In 2005, a data mining assessment
of seven years of data around the New Year transition
was undertaken to develop a new hypothesis to test on future data.
Peter Bancel explored variations on previous analyses with the goal of
optimizing two recipes with a parallel structure to the
original analyses done in previous years. This page shows some of the
work forming the background for the eventual choices for the
Devvar−Netvar analysis.
The following two plots show several measures for 37
timeszones and the *complement* of the 14 timezones.
These plots and all the preceeding ones use scaled chisqrs
for the cumdevs of the netvar. the cumdevs do NOT use converted
zscores. There is no problem for comparisons, but you can't read
off zscores by dividing the deviations by Sqrt(Nsecs).
37 timezones. First row, Moving Averages (4-min smooth). Second row,
Cumulative Deviations.
23 timezones (Complement to 14 heavily populated zones).
First row, Moving Averages (4-min smooth). Second row, Cumulative Deviations.
The next two plots show
the deviations of netvar and devvar, averaged over 7 years, to the 14
tzone set and 13 timezones,
respectively.
The difference of either of these would make a good test
statistic on an interval of -7 to +2
minutes around midnight.
The statistic is the difference of zscores for the
netvar and devvar, for each second.
These may be compared with a similar plot using 37 zones.
Smoothed Covar Statistic
The second of our two newly defined New Year analyses
looks at the epoch
average of the smoothed Covar statistic. This is almost exactly the same
as the smoothed variance analysis used in previous years. We did look at
the "data-mining" assessment of the previous seven years of data
and determined that a good choice would be the same 13 timezones as used in the
Devvar−Netvar analysis, with the epochs defined as in previous years,
namely the 10 minutes centered on midnight, and a smoothing window of 4
minutes, as before. The test statistic is also the same as previously used. A
permutation analysis (10,000 permutations) provides a distribution for
the result of multiplying the magnitude of the deviation at smoothed
curve minimum times its proximity to midnight.
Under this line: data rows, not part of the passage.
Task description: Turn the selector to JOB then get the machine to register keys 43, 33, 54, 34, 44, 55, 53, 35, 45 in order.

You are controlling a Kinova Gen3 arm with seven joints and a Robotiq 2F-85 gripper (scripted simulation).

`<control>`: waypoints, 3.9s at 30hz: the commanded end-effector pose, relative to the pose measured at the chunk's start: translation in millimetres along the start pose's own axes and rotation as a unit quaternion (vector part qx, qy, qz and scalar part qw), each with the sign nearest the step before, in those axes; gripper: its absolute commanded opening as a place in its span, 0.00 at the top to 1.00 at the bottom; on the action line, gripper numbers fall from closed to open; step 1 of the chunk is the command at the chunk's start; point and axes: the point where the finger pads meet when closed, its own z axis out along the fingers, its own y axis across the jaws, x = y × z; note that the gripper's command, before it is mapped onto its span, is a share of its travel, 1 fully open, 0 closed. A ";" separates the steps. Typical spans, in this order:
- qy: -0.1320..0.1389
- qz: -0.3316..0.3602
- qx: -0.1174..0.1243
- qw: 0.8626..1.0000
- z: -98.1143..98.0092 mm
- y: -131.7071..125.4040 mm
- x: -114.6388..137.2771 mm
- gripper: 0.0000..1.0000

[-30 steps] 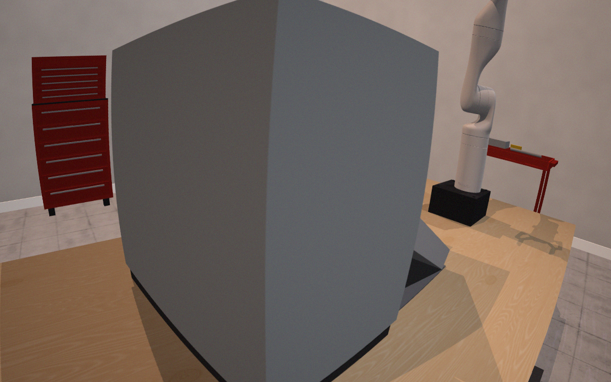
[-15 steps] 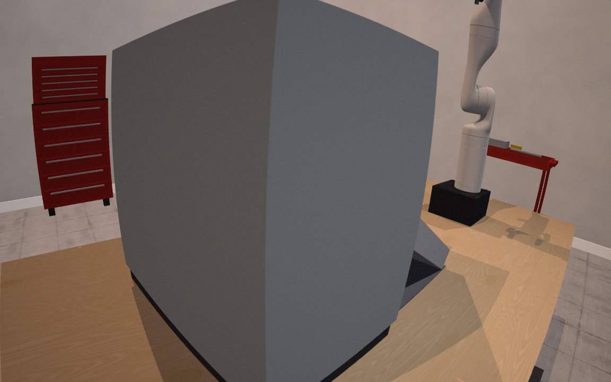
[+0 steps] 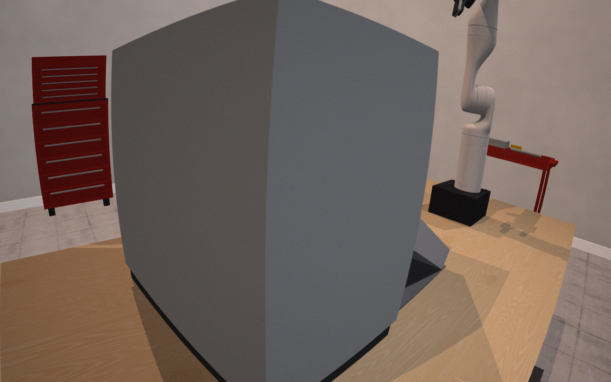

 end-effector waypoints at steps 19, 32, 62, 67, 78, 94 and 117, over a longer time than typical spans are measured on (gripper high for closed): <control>0.030 -0.257 -0.005 0.966 -28.5 -15.7 58.7 0.00; 0.041 -0.347 -0.005 0.937 -38.7 -21.3 80.3 0.00; 0.050 -0.416 -0.005 0.908 -46.9 -25.7 97.7 0.00; 0.050 -0.417 -0.005 0.908 -46.9 -25.7 97.7 0.00; 0.050 -0.417 -0.005 0.908 -38.0 -22.5 102.7 0.00; 0.050 -0.417 -0.005 0.908 34.9 4.5 144.0 0.00; 0.050 -0.417 -0.005 0.908 169.3 54.2 220.0 0.00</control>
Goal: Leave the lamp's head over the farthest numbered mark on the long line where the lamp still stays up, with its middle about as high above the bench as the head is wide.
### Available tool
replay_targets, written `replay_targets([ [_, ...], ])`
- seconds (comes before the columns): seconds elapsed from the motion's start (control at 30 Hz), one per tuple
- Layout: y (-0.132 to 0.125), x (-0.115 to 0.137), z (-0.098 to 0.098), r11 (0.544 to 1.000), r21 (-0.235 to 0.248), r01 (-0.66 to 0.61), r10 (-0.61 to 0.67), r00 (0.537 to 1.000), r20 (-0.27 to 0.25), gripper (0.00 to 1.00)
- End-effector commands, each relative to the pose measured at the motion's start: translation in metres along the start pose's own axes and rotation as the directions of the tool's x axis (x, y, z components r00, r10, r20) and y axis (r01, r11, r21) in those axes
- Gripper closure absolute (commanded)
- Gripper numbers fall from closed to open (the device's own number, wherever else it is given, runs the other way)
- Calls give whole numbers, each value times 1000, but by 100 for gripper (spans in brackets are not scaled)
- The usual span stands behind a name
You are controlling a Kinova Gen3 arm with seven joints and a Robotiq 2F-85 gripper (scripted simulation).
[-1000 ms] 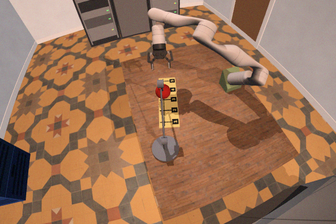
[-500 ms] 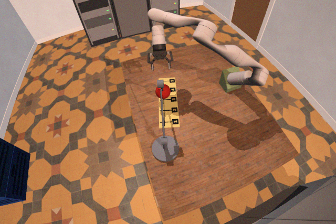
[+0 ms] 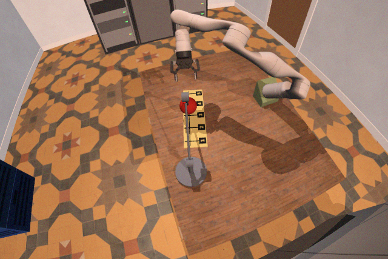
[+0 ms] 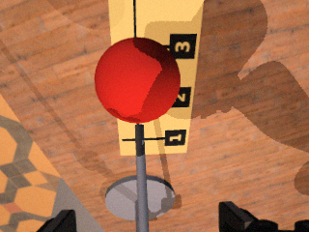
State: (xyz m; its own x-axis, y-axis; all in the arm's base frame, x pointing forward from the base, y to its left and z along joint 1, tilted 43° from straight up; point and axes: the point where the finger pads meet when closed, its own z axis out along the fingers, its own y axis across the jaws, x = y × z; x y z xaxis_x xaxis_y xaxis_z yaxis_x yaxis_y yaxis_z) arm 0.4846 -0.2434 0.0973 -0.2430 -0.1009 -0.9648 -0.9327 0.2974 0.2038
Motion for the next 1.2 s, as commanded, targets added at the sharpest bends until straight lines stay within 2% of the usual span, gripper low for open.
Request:
replay_targets([
  [0.0,0,-1,-1,1000,2,2,-2,1000,-1,0],
  [0.37,0,-1,-1,1000,1,2,-2,1000,-1,0],
  [0.87,-1,-19,3,1000,23,-4,9,980,-197,0],
  [0.93,-1,-19,3,1000,23,-4,9,980,-197,0],
  [1.17,-1,-12,20,1000,24,-8,13,981,-193,0],
])
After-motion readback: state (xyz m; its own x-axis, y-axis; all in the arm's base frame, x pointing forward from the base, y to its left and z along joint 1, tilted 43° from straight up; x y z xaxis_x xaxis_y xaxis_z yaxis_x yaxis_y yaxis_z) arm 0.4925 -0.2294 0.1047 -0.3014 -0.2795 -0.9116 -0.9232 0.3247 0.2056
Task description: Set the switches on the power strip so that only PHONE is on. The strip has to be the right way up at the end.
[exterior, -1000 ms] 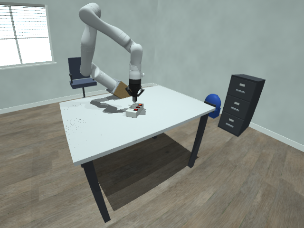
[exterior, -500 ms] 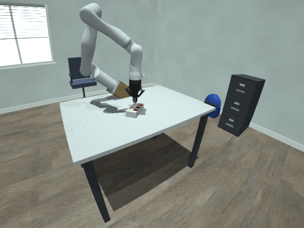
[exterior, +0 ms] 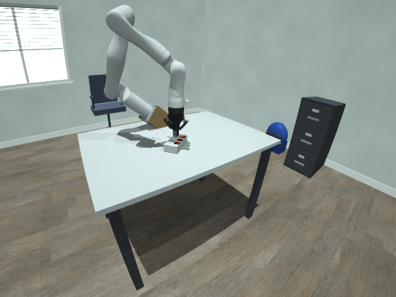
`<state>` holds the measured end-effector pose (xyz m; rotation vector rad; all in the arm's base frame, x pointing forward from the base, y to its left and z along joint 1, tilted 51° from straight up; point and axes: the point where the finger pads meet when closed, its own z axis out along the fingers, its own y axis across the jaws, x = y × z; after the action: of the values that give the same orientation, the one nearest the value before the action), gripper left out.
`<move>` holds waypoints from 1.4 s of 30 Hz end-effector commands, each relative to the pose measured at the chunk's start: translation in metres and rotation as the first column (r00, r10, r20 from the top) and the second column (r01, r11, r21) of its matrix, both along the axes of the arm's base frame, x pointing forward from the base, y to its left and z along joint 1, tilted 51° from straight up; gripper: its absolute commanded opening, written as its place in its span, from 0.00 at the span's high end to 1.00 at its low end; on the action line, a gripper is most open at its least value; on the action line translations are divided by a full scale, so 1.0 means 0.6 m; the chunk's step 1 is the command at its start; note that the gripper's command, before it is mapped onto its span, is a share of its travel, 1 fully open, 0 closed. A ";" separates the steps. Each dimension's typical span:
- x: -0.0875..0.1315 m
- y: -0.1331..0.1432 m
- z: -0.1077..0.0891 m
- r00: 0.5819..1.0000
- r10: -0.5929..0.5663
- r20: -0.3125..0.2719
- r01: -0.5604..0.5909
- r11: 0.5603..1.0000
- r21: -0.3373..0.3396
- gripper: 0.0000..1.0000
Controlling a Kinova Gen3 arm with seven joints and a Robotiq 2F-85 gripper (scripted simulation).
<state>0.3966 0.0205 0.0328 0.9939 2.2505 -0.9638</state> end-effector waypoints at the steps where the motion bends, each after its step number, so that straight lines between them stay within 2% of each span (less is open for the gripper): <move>1: 0.001 -0.006 -0.005 1.000 -0.001 0.003 0.001 1.000 -0.001 1.00; 16: 0.005 -0.026 -0.021 1.000 -0.001 0.003 0.001 1.000 -0.001 1.00; 42: 0.006 -0.029 -0.024 1.000 -0.001 0.004 0.001 1.000 -0.001 1.00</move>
<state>0.3999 0.0039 0.0198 0.9956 2.2472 -0.9671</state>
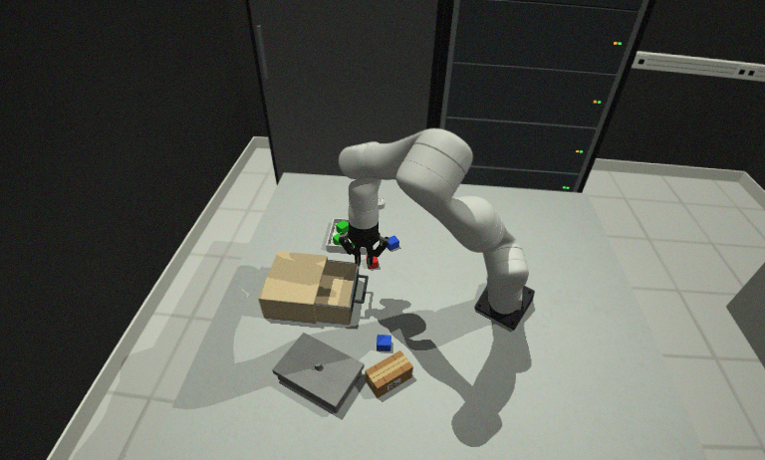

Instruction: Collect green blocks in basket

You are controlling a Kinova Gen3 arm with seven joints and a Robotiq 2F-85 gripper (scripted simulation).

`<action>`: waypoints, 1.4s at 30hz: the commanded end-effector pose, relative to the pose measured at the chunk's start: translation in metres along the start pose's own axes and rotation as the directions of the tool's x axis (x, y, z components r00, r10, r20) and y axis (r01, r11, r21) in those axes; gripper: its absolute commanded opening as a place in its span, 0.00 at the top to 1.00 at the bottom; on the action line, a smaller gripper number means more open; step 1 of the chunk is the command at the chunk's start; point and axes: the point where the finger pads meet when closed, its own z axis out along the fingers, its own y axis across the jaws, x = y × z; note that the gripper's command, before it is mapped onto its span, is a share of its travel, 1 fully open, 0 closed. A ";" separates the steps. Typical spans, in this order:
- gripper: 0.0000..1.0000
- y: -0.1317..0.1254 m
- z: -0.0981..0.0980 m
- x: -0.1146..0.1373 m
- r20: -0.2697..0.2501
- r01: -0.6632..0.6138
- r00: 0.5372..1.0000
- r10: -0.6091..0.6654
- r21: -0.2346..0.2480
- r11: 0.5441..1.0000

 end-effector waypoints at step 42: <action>0.70 0.001 0.086 0.002 -0.007 0.007 1.000 -0.007 0.000 1.000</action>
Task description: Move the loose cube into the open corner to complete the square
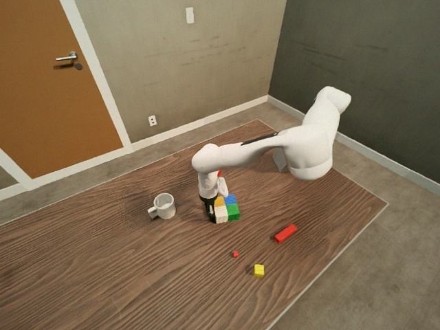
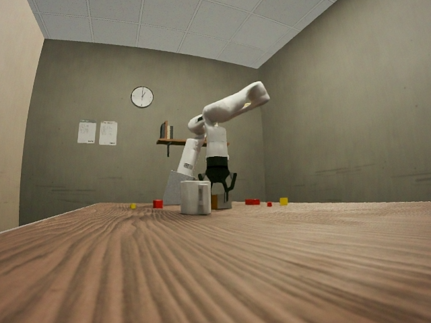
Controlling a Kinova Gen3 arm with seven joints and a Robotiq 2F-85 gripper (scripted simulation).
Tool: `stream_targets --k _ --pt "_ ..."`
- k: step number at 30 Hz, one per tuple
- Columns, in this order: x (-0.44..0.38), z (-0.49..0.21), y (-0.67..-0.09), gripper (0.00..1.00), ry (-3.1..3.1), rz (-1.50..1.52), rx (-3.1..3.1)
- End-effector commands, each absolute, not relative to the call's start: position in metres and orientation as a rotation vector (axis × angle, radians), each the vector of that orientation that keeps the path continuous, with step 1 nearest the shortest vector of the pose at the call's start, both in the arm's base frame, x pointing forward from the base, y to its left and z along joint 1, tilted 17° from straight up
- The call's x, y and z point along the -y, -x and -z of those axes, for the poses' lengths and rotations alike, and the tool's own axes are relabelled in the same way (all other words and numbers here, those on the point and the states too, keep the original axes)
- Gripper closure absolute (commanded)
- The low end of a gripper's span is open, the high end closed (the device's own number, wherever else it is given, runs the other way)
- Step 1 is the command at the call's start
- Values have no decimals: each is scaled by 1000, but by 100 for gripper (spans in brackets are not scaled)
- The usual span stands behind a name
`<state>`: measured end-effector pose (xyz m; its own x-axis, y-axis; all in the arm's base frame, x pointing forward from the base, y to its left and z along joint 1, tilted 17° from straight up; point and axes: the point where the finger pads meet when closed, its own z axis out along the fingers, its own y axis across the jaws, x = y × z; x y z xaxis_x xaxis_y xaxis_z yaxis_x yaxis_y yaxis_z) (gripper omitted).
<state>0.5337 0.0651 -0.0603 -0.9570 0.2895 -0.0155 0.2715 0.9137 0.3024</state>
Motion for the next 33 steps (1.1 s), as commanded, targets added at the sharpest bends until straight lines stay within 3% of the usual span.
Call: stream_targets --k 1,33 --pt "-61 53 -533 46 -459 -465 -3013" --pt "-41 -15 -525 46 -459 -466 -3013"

The min*prox measure for
this year is compared to the distribution.
The following figure shows the all eight years, including 2006, with the
10-minute epoch averaged over 13 zones as
well as the original 37 zones. A complement to the 13 zones is also
shown in the middle figure.
We expect to do further assessments, for example, looking at the impact
of different smoothing windows and different smoothing algorithms. The
next figure shows the result of smoothing with a Gaussian convolution.
It has the advantage of weighting low frequencies more than high
frequencies, effectively reducing the high frequency noise.
Comparisons of variations on this theme using the previous data should
give us a good general prediction for subsequent years.